» Task to carry out: Search each line below for "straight", then return the lines where it appears.

» Data:
══════════════════════════════
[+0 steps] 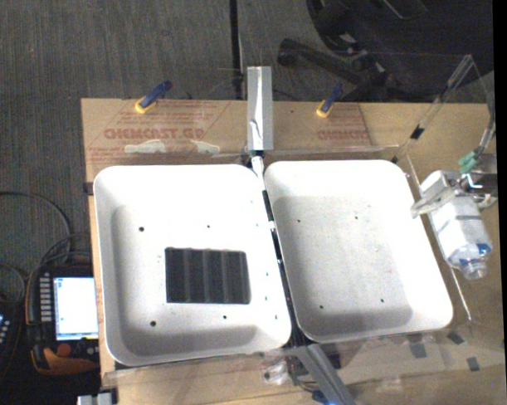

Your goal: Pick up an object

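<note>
A black rectangular slab with lengthwise ribs lies flat on the floor of the left bin, a little left of and below that bin's middle. It is apart from all the bin walls. The right bin stands beside it, the two rims touching along the centre line.
A clear plastic bottle is fixed outside the right bin's right rim. A metal post rises at the back between the bins. Two clamps hold the cardboard backing. A handheld screen lies on the floor at left.
</note>
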You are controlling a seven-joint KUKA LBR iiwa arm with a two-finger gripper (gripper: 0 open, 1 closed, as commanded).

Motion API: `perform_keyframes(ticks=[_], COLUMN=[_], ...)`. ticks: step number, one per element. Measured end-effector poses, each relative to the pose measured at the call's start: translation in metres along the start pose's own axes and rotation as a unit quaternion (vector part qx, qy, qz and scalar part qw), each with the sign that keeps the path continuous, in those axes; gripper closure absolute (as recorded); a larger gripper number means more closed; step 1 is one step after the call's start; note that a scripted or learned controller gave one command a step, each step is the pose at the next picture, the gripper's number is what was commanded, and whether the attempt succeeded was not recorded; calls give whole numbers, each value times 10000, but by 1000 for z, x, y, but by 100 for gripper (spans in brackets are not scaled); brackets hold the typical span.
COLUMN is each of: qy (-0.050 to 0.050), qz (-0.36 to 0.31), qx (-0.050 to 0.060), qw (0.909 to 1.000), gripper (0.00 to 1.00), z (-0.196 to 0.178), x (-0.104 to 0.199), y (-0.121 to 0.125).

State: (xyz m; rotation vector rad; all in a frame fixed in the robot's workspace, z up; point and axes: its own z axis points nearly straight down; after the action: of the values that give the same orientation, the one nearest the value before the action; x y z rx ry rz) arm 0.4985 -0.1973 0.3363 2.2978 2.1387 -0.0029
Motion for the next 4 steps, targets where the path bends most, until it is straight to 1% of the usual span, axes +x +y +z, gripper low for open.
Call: perform_keyframes(ticks=[1, 2, 3, 4], qy=[24, 33, -19, 12], qz=[-1321, -1323, -2782, -2179], qx=[16, 13, -42, -8], qw=[9912, 9912, 9605, 9760], gripper=[0, 100, 100, 100], z=[225, 216, 244, 153], x=[-12, -11, -4, 60], y=[22, 22, 42, 70])
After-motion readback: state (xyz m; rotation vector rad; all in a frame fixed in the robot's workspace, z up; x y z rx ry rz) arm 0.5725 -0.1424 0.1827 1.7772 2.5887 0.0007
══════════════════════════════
» Answer below:
State: (xyz m; rotation vector rad; all in a frame fixed in the robot's workspace, z up; point and axes: its own z axis points nearly straight down; after the action: of the values that give the same orientation, the one nearest the value before the action; x y z rx ry rz) arm 0.4985 -0.1973 0.3363 2.2978 2.1387 -0.0029
Motion for the next 4 steps, targets where the path bends most, until it is straight to 1% of the usual span, axes +x +y +z, gripper low for open.

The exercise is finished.